- **Task prompt**
So that nothing is lost, write out all the lines below exactly.

[Dataset excerpts]
——

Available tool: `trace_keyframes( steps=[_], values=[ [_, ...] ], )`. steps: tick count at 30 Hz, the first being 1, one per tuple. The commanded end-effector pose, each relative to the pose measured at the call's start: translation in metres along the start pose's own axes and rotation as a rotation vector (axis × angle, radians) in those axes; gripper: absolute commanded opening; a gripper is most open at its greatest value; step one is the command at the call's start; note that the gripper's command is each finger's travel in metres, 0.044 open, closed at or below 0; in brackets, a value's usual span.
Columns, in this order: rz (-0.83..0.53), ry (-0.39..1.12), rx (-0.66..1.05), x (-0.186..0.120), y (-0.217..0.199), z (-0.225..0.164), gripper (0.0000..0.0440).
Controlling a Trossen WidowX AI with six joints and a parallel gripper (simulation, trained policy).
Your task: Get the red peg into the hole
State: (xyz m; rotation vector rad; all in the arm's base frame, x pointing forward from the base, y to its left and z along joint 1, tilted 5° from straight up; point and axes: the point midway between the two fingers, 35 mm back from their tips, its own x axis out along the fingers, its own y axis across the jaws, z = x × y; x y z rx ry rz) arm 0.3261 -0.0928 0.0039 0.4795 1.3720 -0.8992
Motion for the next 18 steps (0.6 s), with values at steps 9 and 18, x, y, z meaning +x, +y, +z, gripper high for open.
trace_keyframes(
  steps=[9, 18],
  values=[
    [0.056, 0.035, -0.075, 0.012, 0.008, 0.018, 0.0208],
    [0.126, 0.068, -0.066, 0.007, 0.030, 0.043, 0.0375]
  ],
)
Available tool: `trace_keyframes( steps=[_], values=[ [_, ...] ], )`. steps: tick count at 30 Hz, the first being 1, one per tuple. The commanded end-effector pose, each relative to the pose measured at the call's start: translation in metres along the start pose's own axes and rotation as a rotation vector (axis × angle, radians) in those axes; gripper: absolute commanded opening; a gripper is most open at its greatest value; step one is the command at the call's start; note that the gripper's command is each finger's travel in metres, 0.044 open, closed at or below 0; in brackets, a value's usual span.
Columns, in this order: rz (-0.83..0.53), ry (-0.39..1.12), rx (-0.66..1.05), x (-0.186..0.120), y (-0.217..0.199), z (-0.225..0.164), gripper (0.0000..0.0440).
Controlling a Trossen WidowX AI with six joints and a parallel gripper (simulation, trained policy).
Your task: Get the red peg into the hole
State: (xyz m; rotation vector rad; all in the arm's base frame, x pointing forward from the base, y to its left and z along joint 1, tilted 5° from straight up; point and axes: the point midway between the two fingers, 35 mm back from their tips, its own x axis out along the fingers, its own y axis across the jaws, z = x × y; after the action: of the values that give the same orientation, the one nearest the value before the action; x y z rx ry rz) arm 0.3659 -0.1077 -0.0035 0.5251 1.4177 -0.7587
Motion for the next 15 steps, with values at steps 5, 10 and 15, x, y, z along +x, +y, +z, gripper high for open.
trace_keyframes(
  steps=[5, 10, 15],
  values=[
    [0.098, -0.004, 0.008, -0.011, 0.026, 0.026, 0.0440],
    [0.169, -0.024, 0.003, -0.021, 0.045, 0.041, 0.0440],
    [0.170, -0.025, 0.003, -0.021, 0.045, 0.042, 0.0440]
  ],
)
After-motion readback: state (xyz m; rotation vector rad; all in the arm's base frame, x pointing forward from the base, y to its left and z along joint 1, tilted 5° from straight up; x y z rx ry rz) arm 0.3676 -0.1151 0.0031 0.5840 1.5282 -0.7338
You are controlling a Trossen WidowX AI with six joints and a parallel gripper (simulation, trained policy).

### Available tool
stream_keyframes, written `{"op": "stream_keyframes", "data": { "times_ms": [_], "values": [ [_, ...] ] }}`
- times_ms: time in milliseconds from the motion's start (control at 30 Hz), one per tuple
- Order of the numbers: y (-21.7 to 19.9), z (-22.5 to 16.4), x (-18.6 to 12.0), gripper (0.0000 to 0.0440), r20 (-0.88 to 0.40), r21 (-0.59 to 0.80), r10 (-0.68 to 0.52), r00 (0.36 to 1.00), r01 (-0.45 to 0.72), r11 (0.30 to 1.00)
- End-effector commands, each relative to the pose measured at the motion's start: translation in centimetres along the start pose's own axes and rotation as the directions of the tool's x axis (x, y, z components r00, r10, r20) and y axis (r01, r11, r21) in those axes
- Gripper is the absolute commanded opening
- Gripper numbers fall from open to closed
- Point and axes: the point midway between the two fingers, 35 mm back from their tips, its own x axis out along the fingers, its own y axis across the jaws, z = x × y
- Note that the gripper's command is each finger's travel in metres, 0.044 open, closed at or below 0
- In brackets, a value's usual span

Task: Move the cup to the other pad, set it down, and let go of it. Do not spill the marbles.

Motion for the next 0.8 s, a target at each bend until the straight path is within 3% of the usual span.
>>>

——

- **Response area**
Available tool: `trace_keyframes( steps=[_], values=[ [_, ...] ], )`. steps: tick count at 30 Hz, the first being 1, one per tuple. The commanded end-effector pose, each relative to the pose measured at the call's start: translation in metres along the start pose's own axes and rotation as a rotation vector (axis × angle, radians) in those axes; gripper: absolute commanded opening; a gripper is most open at its greatest value; step one is the command at the call's start; note that the gripper's command is each finger's travel in metres, 0.044 open, closed at or below 0; in brackets, a value's usual span.
Columns, in this order: rz (-0.83..0.53), ry (-0.39..1.12), rx (-0.66..1.05), x (-0.186..0.120), y (-0.217..0.199), z (-0.225..0.164), gripper (0.0000..0.0440).
Controlling a Trossen WidowX AI with six joints and a parallel gripper (simulation, trained policy).
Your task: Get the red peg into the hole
State: (xyz m; rotation vector rad; all in the arm's base frame, x pointing forward from the base, y to its left and z along joint 1, tilted 5° from straight up; point and axes: the point midway between the two fingers, 35 mm back from their tips, its own x axis out along the fingers, its own y axis across the jaws, z = x × y; x y z rx ry rz) arm 0.3261 -0.0928 0.0039 0.4795 1.3720 -0.8992
Motion for the next 18 steps (0.6 s), with values at steps 9 and 18, x, y, z meaning +x, +y, +z, gripper high for open.
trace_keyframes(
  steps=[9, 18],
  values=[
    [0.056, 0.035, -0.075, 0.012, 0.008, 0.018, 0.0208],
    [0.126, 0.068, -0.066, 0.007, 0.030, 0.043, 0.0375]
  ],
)
Available tool: `trace_keyframes( steps=[_], values=[ [_, ...] ], )`. steps: tick count at 30 Hz, the first being 1, one per tuple. The commanded end-effector pose, each relative to the pose measured at the call's start: translation in metres along the start pose's own axes and rotation as a rotation vector (axis × angle, radians) in those axes; gripper: absolute commanded opening; a gripper is most open at its greatest value; step one is the command at the call's start; note that the gripper's command is each finger's travel in metres, 0.044 open, closed at or below 0; in brackets, a value's usual span.
Columns, in this order: rz (-0.83..0.53), ry (-0.39..1.12), rx (-0.66..1.05), x (-0.186..0.120), y (-0.217..0.199), z (-0.225..0.164), gripper (0.0000..0.0440).
Controlling a Trossen WidowX AI with six joints and a parallel gripper (simulation, trained policy).
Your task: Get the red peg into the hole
State: (xyz m; rotation vector rad; all in the arm's base frame, x pointing forward from the base, y to its left and z along joint 1, tilted 5° from straight up; point and axes: the point midway between the two fingers, 35 mm back from their tips, its own x axis out along the fingers, its own y axis across the jaws, z = x × y; after the action: of the values that give the same orientation, the one nearest the value before the action; x y z rx ry rz) arm 0.3659 -0.1077 -0.0035 0.5251 1.4177 -0.7587
Motion for the next 15 steps, with values at steps 5, 10 and 15, x, y, z along +x, +y, +z, gripper high for open.
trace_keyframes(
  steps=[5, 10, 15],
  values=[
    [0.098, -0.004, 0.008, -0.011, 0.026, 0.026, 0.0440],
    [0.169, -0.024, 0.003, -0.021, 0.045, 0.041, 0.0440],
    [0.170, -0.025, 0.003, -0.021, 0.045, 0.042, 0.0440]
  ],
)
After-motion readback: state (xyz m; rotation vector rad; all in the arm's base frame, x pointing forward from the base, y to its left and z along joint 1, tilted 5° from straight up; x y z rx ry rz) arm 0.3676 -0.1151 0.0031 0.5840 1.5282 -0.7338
You are controlling a Trossen WidowX AI with six joints and a parallel gripper (simulation, trained policy).

### Available tool
stream_keyframes, written `{"op": "stream_keyframes", "data": { "times_ms": [_], "values": [ [_, ...] ] }}`
- times_ms: time in milliseconds from the motion's start (control at 30 Hz), one per tuple
- Order of the numbers: y (-21.7 to 19.9), z (-22.5 to 16.4), x (-18.6 to 12.0), gripper (0.0000 to 0.0440), r20 (-0.88 to 0.40), r21 (-0.59 to 0.80), r10 (-0.68 to 0.52), r00 (0.36 to 1.00), r01 (-0.45 to 0.72), r11 (0.30 to 1.00)
- End-effector commands, each relative to the pose measured at the motion's start: translation in centimetres along the start pose's own axes and rotation as the directions of the tool's x axis (x, y, z components r00, r10, r20) and y axis (r01, r11, r21) in those axes
- Gripper is the absolute commanded opening
- Gripper numbers fall from open to closed
- Point and axes: the point midway between the two fingers, 35 mm back from their tips, its own x axis out along the fingers, its own y axis across the jaws, z = x × y
- Note that the gripper's command is each finger's travel in metres, 0.044 open, closed at or below 0
- In brackets, a value's usual span

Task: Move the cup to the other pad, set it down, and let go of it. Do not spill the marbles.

Motion for the next 0.8 s, a target at each bend until the straight path is within 3% of the usual span.
>>>

The exercise requires nothing else.